EXPLAINING A POP-UP RIOT
In Switzerland, which claims to be neutral, the country is divided into cantons like counties. Each one keeps order with either a policeman or a pastor. Either. They do not achieve this with intimidation or punishment, but through the shared sense of reality. It works pretty well until some unexpected force discredits that sense. Like a pop-up riot in the midst of a killer pandemic and economic dislocation.
This is a phenomenon that repeats and therefore is subject to interpretation and analysis. There is a body of thought about the entanglement of government and religion that has recurred from Jonestown to the Crusades, from ghetto gangs to World War. Today there is new thought about how our brains organize and interpret what comes to us through our senses and through interaction with other people who enlarge our thought intake. This may be an invitation to madness.
“What differentiates this from a riot or a lynch mob is the fact of police coordination and directions from the DOD and Executive Branch. Those two things make this a coup attempt, a genuine attempt at a violent takeover. Dismissing it as a LARP is inaccurate.” (Tweet)
“A LARP is a type of interactive role-playing game in which the participants portray characters through physical action, often in costume and with props.” (Google)
In the past on this blog I’ve talked about things like Mardi Gras, or Halloween or spring break where a formalized and expected event has developed that makes the lowest the highest, mocks authority, and abandons convention in a kind of tension-breaker, stress-reliever, safe defiance.

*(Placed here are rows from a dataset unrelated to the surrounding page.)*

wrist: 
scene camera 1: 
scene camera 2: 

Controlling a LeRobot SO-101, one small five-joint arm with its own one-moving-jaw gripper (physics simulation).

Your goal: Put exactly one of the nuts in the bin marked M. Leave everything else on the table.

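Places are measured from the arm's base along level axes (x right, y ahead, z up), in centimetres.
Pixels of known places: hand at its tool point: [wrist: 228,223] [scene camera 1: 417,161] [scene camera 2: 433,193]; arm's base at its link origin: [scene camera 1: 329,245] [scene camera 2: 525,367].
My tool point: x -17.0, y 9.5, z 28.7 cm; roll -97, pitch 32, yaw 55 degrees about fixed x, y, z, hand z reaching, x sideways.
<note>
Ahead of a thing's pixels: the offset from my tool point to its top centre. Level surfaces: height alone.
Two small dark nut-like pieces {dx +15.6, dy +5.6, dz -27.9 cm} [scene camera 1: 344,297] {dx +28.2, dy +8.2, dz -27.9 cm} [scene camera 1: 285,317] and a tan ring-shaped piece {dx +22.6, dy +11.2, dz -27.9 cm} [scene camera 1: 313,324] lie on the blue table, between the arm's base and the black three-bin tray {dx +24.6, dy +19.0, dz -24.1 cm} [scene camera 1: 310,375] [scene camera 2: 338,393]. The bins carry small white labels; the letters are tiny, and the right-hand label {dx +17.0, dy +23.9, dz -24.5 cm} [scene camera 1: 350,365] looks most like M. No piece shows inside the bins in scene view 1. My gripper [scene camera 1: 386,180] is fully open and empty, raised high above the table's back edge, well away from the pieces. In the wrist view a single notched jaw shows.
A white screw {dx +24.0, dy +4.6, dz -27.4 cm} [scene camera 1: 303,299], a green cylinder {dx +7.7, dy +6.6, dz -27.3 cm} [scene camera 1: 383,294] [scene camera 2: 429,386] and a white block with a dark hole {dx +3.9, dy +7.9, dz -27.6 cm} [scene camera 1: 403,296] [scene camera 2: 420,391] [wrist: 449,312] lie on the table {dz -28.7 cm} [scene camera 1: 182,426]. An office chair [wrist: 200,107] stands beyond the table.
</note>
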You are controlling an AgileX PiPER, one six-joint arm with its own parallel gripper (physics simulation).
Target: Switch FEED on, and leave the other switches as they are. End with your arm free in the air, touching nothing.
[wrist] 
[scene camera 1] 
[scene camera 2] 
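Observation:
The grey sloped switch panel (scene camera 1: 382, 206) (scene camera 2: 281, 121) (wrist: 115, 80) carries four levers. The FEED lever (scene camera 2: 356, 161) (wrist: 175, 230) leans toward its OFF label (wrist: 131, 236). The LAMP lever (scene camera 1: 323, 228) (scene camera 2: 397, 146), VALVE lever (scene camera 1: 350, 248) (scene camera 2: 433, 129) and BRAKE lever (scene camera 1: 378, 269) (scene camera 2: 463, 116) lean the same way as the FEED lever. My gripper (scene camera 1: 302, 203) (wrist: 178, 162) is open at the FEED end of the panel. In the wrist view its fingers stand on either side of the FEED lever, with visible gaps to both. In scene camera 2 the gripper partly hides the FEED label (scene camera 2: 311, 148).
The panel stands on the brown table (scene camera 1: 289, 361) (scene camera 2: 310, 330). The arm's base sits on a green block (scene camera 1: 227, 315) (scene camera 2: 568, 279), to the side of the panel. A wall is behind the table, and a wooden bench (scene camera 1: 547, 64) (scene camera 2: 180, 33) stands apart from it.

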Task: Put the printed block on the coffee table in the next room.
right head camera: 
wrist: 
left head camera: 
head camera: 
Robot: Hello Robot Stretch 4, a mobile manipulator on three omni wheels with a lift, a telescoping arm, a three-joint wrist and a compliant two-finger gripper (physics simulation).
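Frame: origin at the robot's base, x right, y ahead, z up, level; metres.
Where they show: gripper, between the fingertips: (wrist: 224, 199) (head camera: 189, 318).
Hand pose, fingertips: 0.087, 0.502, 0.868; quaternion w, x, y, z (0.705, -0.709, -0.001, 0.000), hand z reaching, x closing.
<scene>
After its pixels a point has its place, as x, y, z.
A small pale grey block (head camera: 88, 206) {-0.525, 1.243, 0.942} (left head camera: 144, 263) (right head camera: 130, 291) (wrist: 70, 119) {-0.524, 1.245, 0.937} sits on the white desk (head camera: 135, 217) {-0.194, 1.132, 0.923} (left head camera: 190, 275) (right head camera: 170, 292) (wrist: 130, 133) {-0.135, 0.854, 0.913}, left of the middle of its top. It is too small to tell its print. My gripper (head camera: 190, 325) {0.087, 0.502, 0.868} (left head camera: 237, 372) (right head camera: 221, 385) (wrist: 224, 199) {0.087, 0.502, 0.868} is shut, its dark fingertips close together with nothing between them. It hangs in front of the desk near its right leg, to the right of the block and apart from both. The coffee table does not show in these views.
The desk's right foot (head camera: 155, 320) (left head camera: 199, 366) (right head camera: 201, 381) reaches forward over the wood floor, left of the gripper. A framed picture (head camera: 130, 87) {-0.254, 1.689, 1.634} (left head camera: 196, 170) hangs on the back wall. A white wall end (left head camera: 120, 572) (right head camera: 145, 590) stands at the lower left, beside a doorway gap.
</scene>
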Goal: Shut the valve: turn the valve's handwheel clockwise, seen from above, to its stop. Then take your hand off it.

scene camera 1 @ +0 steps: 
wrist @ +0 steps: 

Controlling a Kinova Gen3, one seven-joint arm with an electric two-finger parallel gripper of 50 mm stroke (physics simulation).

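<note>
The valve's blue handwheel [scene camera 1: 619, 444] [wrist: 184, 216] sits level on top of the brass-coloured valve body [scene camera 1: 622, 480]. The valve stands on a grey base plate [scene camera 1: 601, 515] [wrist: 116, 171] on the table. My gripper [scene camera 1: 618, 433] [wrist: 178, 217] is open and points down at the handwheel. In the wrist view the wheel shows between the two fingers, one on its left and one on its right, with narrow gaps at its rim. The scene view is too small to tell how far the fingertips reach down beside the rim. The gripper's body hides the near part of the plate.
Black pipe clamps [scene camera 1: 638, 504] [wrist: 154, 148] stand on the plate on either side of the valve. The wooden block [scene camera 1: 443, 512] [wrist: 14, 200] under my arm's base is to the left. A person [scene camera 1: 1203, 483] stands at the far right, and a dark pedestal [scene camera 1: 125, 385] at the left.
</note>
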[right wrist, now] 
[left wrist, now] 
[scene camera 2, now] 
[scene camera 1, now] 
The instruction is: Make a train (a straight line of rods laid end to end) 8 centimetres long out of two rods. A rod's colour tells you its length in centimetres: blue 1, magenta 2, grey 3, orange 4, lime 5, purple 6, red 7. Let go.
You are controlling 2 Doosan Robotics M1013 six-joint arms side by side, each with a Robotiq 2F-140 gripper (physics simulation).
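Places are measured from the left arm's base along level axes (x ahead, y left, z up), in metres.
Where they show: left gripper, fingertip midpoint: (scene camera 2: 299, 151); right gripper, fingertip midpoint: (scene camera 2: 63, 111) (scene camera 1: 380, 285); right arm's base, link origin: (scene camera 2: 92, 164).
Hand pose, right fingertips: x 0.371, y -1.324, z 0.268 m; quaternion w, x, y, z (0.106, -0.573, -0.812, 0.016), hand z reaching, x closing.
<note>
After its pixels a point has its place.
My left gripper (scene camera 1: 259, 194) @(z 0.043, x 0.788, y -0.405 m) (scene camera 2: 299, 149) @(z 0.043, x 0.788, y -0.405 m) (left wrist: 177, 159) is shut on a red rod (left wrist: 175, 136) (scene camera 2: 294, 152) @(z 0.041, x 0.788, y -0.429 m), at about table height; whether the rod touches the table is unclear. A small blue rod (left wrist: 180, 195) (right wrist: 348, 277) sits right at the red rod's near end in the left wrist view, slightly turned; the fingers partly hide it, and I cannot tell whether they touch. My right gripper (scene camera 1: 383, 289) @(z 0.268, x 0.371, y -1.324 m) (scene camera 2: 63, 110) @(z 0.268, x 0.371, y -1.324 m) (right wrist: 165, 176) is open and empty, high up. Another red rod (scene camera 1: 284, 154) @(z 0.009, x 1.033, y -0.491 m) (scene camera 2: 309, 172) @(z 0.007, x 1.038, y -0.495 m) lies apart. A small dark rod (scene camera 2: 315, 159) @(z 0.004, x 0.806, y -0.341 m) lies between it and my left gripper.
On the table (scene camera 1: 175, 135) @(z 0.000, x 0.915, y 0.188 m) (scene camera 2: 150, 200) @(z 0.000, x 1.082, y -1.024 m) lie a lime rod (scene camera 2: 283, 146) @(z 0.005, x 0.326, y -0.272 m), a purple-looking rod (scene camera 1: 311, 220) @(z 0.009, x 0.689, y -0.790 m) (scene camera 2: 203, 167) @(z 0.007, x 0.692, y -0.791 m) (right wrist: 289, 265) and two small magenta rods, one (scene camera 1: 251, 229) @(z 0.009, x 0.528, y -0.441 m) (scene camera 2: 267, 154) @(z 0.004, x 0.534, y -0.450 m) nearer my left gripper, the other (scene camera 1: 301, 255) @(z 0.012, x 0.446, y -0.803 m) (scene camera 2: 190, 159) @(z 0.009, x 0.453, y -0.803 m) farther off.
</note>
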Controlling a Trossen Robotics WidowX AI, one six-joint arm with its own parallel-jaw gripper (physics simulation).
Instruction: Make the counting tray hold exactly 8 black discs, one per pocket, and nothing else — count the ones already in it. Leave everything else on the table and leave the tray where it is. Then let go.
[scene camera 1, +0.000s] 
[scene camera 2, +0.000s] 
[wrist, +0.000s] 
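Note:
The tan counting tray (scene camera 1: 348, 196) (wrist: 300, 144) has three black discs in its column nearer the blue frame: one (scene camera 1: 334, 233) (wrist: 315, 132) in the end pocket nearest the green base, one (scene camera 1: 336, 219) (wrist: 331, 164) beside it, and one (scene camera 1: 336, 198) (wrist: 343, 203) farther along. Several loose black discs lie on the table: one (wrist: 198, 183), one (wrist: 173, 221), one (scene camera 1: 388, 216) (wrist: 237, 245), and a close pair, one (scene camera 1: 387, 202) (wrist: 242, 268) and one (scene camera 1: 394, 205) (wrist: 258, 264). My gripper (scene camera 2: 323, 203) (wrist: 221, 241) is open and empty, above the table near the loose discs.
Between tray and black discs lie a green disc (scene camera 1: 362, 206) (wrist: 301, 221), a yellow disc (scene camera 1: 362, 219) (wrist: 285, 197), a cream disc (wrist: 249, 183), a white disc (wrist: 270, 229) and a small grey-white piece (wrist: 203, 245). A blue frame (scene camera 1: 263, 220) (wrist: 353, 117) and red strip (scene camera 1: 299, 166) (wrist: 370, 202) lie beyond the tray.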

“Many rituals considered to effect purification do not utilize any of the specific purifying techniques outlined above. They simply make use of techniques believed to have generalized ritual efficacy, no matter what the disorder. Thus, some purification rites involve reversals, especially reversals of roles between men and women, on the general principle that they represent a return to chaos and then a change back to order. Another widely practiced ritual principle involving the symbolism of reversal is that of death and rebirth; man and the world, with all their disorders, are symbolically put to death and then symbolically renewed in a purer and better state.” (Britannica)
In the past I’ve also talked about the premise of Victor Turner in “The Ritual Process” that an invisible virtual construct of interactive space can be “liminal” — entrance into a constructed “place” that is a kind of time-out, king’s X, sanctuary.
But this riot was different. In the first place, it was only a cover for a true criminal and treasonous overthrow of the key to democracy. In the second place, there has rarely been enough wealth in a country for so many people to fly in for a few days. Third, there is no consensus except fear and helplessness as the pandemic kills many and the environmental movement shows us destruction. Despair seems realistic so why not go crazy?
Here’s a little cautionary tale. An indigenous practice on the northern prairie is the sweat lodge, not so different from the Scandinavian sauna but improvised from hot stones splashed with water to make steam. When whites encountered it, the practice was both for cleansing of bodies and a ritual retreat for renewal of the spirit. Then the therapy movement got hold of it and encouraged confession with the group replacing a priest.
One person always stayed outside to heat the stones on a fire, carrying them to the 100 willows bent into a dome and covered with skins and blankets. He also served as a safeguard monitor. Some groups encouraged nakedness, some separated genders or barred women, etc. There were lots of little particularities for ritual elaboration.
A chancer built up a little business by doing woo-woo with sweat lodges. He thought he’d use some big cheap plastic tarps to cover his framework. It meant some people got too hot and fainted. Then one day people died. Now the law was involved.
Something like that happened when mainstream churches got boring, went to mega-wealth-centered churches, then began to mix into politics as a quick way to be famous. It was the time of the sons of the evangelicals who had been embraced by presidents. It was a fabulous marketing opportunity.
The demand for spectacle and violence was encouraged by football and rodeos, sand wars and movies about watching predator drones controlled in Indiana while they showed on green screens to kill families. You already know all this stuff.
We have created a nation of sub-citizens who can’t quite make it in this technological, scattered, mobile world. They have no framework for survival. Once a madman like Trump showed up, the international mafia brotherhoods who had their own realities and frameworks could see that this was an opportunity for gaming. So they took it up.
One religious principle from the origins of the Abramic way of thinking was that the included people must guard against the Others, both those who were privileged so could afford armies and those who had almost nothing to lose and therefore benefited from uproar, destroying the standing order. This kept the group pressed together and better defended in case of danger. It worked if the tribe were clustered around a waterhole. The two assumptions met on 1/6, those with armies and those with nothing to lose and lost in sagas.
The new strongest religious truth is that we’re all in this together. A human being is a dynamic process linked to the fates of all other life. What we do poisons the mother polar bear’s milk or all the bees. What the bat does kills millions of humans. Humility is not facing some mega-master who — if we flatter him enough — will save us. Humility is only as close as we can get to reality.
Smashing into the big fancy building at the Capitol was a lot of fun except for those who died on that afternoon and will not be fun for those on respirators in the future. But the fun obscured the real despair and the wickedness of those who exploit it.